What you need to do =>
Include in the reply only the lines from the start of the data below through the line containing "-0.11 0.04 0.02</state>", reproduced exactly and with no pictures.

====

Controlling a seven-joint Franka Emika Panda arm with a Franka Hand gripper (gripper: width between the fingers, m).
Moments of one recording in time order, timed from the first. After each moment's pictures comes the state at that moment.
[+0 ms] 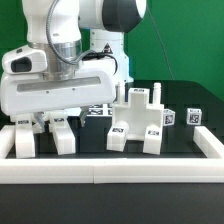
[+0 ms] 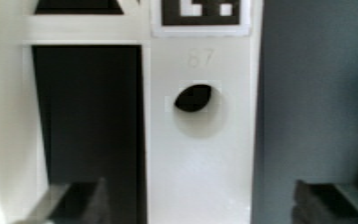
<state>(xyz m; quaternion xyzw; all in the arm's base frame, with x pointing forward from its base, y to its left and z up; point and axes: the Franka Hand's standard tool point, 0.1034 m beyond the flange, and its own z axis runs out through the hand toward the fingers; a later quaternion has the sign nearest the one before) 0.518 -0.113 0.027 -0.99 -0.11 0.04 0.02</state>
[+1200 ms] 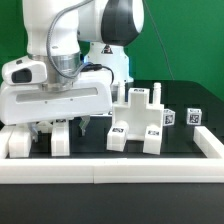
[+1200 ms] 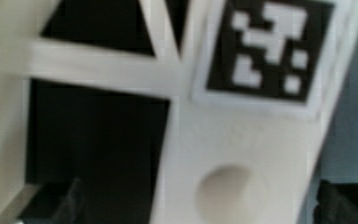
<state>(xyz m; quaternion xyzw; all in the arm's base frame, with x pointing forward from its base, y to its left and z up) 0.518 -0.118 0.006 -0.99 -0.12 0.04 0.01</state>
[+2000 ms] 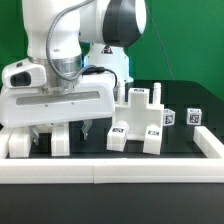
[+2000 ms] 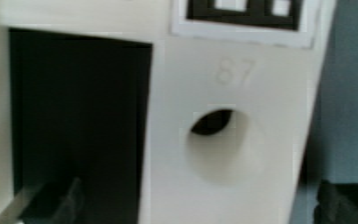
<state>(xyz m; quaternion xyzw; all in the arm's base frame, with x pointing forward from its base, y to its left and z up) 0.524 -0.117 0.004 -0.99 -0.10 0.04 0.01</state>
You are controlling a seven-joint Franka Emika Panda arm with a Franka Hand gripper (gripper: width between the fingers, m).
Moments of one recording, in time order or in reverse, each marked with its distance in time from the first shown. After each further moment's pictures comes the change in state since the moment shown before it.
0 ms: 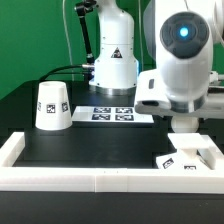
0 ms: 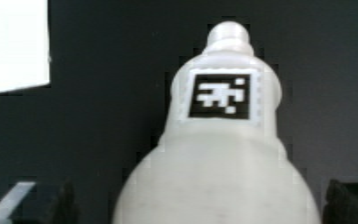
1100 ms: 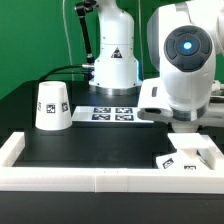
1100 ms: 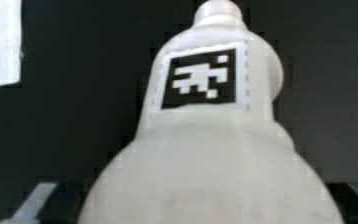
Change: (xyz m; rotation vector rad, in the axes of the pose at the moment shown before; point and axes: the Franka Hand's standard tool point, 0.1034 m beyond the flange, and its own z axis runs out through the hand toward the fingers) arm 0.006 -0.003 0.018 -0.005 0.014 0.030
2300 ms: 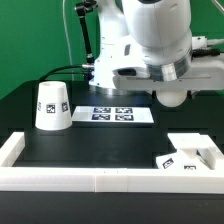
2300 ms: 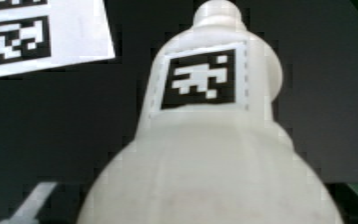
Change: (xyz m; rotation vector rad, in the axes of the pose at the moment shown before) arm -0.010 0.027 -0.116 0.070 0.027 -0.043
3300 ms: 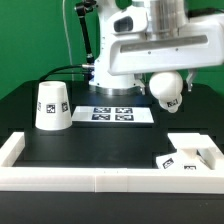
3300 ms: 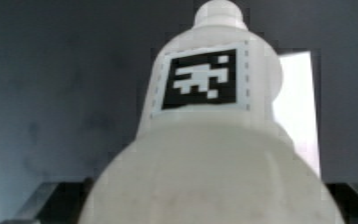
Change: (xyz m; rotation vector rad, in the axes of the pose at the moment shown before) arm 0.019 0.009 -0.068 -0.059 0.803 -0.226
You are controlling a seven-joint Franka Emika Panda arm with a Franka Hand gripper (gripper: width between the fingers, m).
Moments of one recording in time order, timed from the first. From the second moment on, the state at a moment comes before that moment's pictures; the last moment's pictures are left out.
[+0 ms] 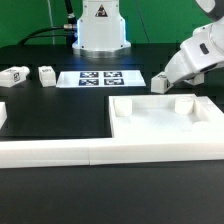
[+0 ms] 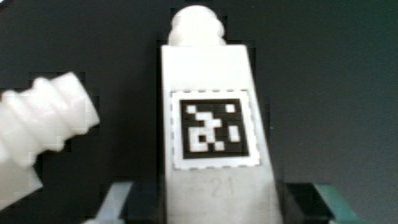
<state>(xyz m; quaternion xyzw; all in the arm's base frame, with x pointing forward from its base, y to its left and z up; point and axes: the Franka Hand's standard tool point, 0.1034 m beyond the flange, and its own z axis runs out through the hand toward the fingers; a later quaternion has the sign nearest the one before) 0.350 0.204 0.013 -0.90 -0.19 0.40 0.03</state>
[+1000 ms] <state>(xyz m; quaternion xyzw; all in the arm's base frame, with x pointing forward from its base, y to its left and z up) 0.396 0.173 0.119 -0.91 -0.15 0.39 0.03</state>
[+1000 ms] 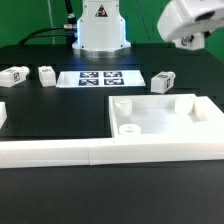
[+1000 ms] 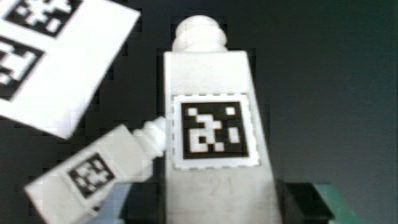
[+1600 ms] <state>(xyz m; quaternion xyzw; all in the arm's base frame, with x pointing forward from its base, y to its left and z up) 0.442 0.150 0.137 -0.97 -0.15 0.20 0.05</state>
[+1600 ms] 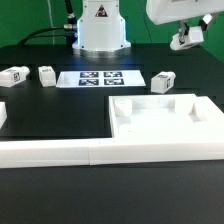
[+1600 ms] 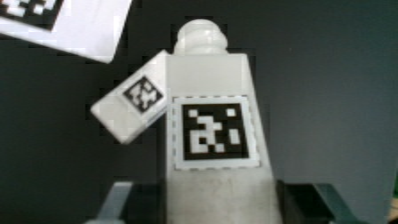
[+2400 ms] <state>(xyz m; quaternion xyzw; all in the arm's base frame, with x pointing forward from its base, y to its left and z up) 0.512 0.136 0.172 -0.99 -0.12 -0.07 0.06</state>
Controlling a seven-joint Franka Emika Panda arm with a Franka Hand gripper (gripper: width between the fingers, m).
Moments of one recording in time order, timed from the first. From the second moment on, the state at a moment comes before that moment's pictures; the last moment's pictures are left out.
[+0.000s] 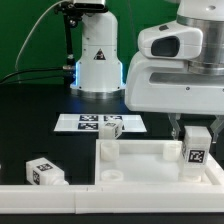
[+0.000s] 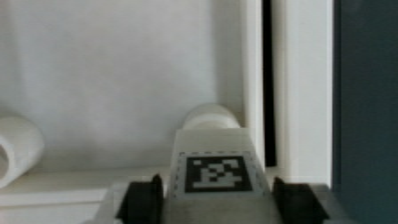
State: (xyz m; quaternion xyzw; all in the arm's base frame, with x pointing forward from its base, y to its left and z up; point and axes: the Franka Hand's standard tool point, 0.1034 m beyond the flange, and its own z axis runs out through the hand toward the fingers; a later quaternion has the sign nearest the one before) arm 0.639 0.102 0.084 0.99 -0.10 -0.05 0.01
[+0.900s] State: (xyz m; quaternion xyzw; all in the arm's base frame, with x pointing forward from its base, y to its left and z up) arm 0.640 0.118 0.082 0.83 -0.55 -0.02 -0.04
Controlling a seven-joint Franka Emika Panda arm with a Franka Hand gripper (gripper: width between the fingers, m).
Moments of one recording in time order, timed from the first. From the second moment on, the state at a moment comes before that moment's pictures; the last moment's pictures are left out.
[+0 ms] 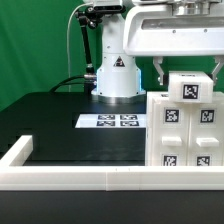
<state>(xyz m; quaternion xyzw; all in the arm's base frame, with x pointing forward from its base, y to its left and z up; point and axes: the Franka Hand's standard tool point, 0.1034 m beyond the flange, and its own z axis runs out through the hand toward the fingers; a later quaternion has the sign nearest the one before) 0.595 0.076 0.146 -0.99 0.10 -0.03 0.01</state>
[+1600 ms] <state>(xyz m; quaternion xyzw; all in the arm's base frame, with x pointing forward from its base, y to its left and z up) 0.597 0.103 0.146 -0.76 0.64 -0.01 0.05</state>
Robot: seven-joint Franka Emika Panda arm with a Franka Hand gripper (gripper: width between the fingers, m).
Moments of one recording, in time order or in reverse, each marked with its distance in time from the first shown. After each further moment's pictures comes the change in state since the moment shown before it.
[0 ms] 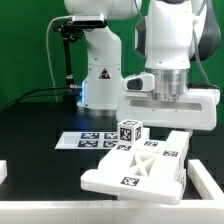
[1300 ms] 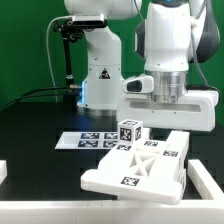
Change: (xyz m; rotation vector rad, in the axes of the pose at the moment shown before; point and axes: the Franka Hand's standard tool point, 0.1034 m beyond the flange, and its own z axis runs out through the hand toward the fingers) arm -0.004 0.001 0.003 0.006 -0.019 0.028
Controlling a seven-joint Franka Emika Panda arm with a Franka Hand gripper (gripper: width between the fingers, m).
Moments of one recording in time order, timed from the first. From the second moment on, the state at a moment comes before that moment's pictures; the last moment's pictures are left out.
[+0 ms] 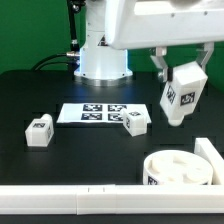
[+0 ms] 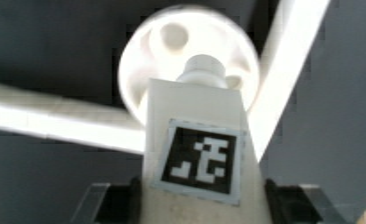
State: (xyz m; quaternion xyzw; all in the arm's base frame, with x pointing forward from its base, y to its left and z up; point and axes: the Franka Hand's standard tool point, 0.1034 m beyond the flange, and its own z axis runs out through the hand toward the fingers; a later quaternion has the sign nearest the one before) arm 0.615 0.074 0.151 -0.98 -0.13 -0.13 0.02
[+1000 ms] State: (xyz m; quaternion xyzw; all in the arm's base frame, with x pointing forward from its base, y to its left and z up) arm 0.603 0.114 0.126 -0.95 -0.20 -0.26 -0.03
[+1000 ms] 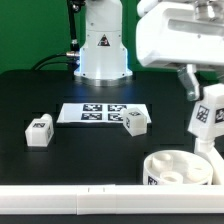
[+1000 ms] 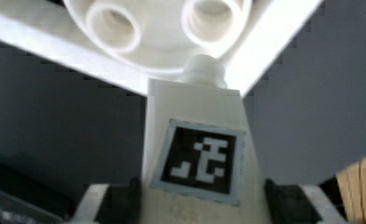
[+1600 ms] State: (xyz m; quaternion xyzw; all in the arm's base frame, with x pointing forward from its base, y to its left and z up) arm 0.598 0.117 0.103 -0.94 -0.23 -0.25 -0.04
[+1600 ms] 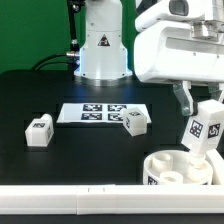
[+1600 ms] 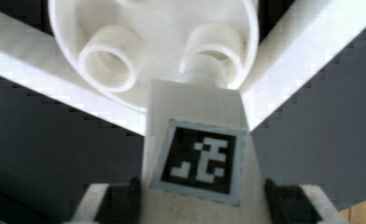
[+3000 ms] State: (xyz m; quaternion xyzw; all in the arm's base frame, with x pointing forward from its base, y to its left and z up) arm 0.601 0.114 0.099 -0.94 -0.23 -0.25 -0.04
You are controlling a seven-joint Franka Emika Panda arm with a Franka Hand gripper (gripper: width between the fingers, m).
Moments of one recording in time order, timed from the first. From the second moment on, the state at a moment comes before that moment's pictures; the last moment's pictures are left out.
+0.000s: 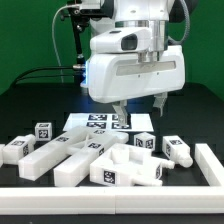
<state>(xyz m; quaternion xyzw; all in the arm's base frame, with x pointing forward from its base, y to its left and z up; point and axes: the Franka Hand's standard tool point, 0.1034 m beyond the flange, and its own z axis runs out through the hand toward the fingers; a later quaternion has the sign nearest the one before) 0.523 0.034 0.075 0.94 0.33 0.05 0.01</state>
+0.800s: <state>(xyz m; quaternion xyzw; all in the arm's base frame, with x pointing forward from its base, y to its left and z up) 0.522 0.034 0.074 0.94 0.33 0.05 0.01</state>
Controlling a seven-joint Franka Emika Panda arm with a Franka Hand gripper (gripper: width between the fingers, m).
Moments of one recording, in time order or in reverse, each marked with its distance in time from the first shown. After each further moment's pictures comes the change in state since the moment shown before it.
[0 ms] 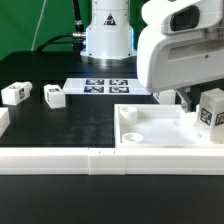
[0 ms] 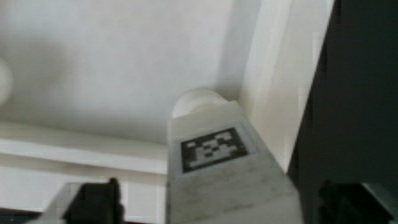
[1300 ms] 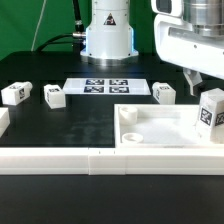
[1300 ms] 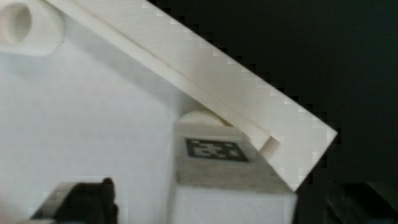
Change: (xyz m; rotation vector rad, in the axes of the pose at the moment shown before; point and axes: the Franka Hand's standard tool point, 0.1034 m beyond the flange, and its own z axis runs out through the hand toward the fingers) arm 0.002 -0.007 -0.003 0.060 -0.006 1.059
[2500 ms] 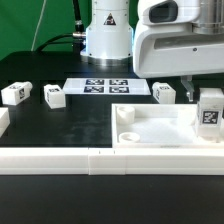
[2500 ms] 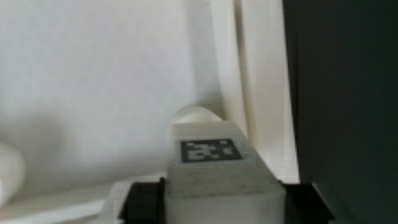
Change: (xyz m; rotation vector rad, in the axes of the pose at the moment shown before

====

Exercise solution =>
Controlling a seven-joint Franka Emika Panda arm with a Franka Hand gripper (gripper: width between the fingers, m).
Moments of one recording in time order, timed from the first. After each moment's pictures comes the state at that moment.
[+0 ms] 
[+0 ms] 
<state>(xyz m; quaternion xyzw; all in the arm's base frame, with x pointing forward from its base, y to its left and z up; point and axes: the Franka Hand's standard tool point, 0.1034 m beyond the flange, and its own z axis runs out through the hand toward the fingers; a later quaternion has the sign nearest the one before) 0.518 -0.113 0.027 -0.99 -0.11 0.04 0.02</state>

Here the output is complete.